## STORED DATA:
_ _ _ _
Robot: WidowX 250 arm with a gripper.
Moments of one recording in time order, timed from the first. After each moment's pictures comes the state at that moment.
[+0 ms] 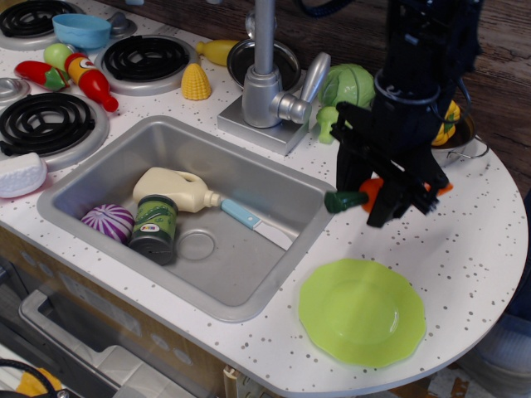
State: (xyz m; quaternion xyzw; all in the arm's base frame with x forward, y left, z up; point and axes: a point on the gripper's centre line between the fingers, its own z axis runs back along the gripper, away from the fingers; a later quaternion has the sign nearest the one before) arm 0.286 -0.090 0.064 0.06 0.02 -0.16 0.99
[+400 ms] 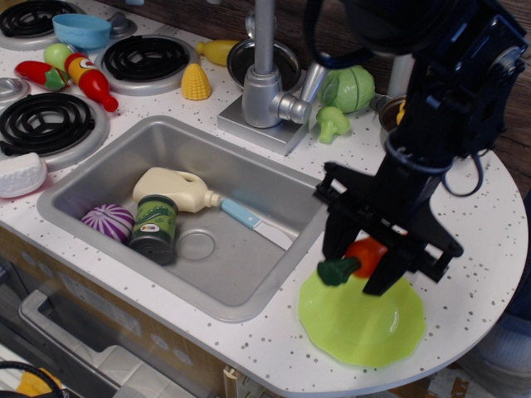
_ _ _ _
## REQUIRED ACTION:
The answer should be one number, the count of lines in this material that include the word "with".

## OUTPUT FOR THIS EXERCISE:
2